Good tip on the PWA install part (Edge → Apps → “Install this site as an app”)—that can make Planner feel like a “native” desktop app.

That said, I’d be careful with the claim that Planner is now available to personal Microsoft accounts for free. As of December 2025, Microsoft’s own storefront text for the Planner mobile app still states it requires an eligible work or school Microsoft 365 subscription and does not support personal accounts like @outlook.com/@hotmail.com. ([apps.apple.com](https://apps.apple.com/us/app/microsoft-planner/id1219301037?utm_source=openai))

What the new link likely is
  • planner.cloud.microsoft.com is a newer entry point/URL for Planner on the web (it redirects to the official .microsoft domain). ([planner.cloud.microsoft.com](https://planner.cloud.microsoft.com/))
  • That doesn’t necessarily mean the service is now licensed for consumer/personal tenants—often Microsoft adds new URLs while keeping the same licensing rules.

About “personal tasks / personal plans”
Microsoft documentation does describe creating personal plans inside Planner, but that wording generally means “private to you” within an organization/tenant, not “available to any consumer Microsoft account for free.” ([support.microsoft.com](https://support.microsoft.com/en-us/office/manage-your-personal-tasks-with-planner-in-teams-e9449552-0e65-44ac-b53b-9bfcc2268080?utm_source=openai))

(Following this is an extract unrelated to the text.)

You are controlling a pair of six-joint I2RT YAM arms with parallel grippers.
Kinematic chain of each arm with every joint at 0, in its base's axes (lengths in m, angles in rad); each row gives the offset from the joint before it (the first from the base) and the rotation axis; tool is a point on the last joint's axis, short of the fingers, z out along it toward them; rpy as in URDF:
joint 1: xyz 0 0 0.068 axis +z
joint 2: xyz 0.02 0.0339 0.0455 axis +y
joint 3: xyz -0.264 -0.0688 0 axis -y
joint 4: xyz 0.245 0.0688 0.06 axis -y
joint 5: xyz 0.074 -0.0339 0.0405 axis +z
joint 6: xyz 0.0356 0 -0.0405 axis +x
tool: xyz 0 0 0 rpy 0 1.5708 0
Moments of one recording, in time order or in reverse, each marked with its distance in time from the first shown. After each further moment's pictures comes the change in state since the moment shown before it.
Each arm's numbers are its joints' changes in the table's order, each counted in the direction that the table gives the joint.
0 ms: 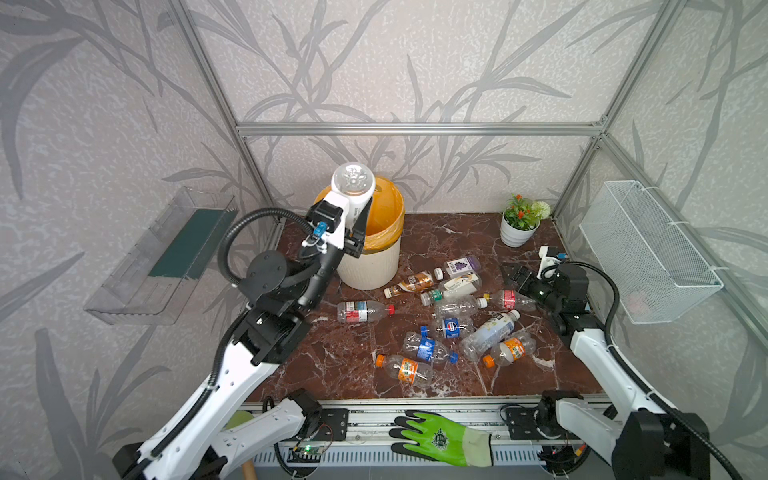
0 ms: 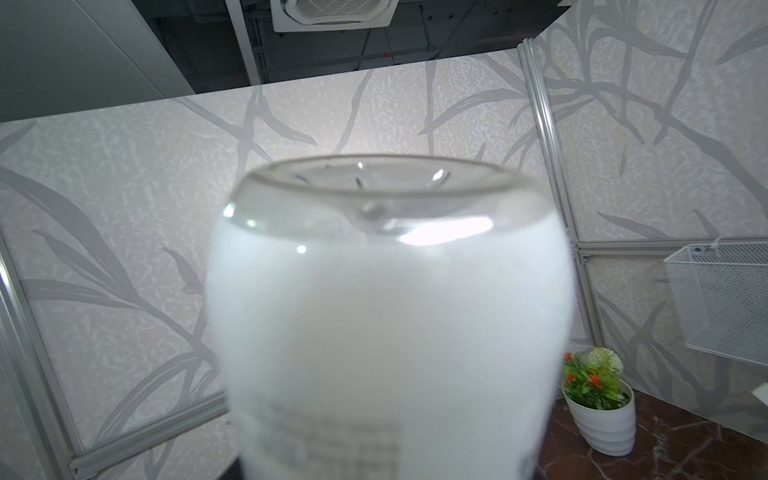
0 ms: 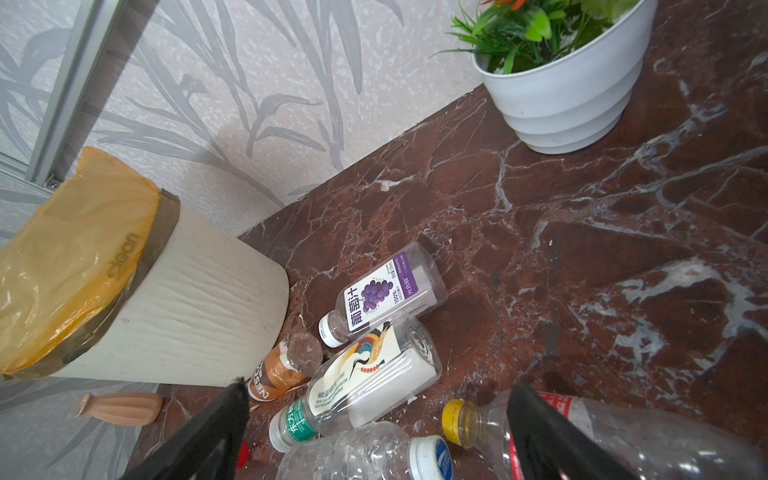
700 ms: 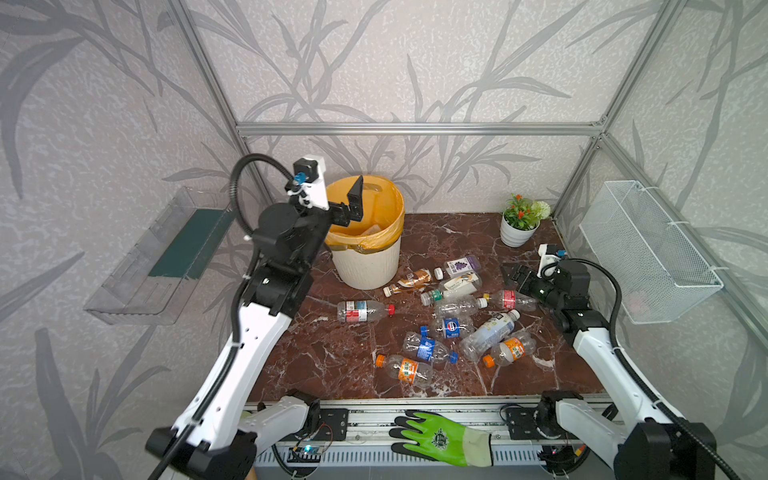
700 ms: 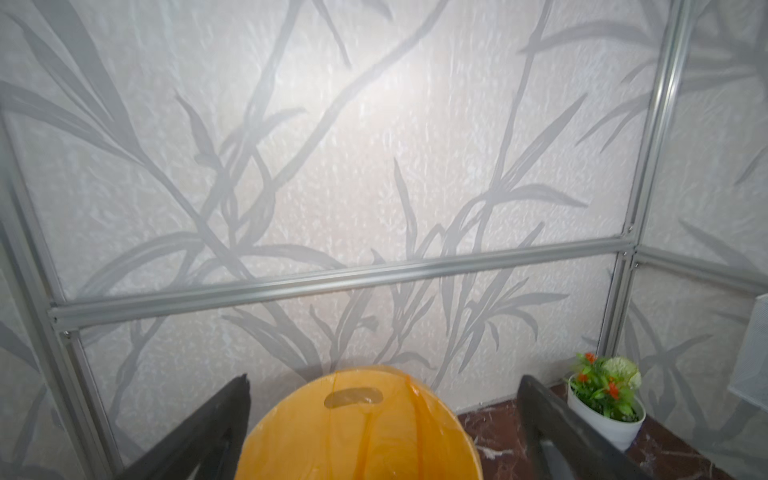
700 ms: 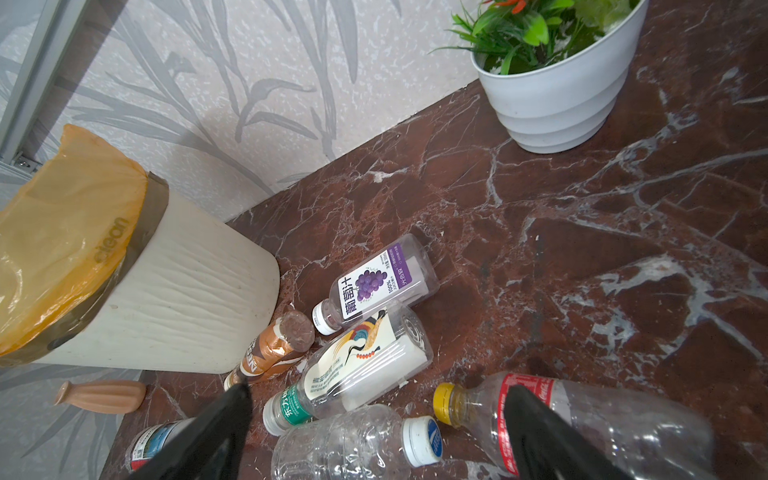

Practical + security-focused guidance
  • Installing it as an Edge “app” is fine, but it’s just a shortcut container—it won’t bypass licensing or account requirements.
  • If someone wants a free Microsoft-managed personal task tool today, Microsoft To Do is explicitly supported for personal Microsoft accounts. ([support.microsoft.com](https://support.microsoft.com/en-us/office/which-accounts-can-i-use-microsoft-to-do-with-b0eef0e0-9077-435c-9d65-0fff24e2766e?utm_source=openai))
  • Make sure people only use the real Microsoft endpoints (HTTPS, and the exact domains). Lookalike domains are a common phishing trick—your posted domain is legitimate, but it’s still worth being strict about the URL.

If you (or other members) are genuinely able to sign into Planner with a personal @outlook.com account and create plans, it may be a limited rollout/experiment or a specific account state—but it’s not something Microsoft is clearly advertising as generally available for consumer accounts yet based on their current published support/store text.
 
I agree if you're going to use it for commercial purposes - e,g in a business setting, you should get a licence.

I wouldn't be surprised if it eventually replaces ToDo. We'll see.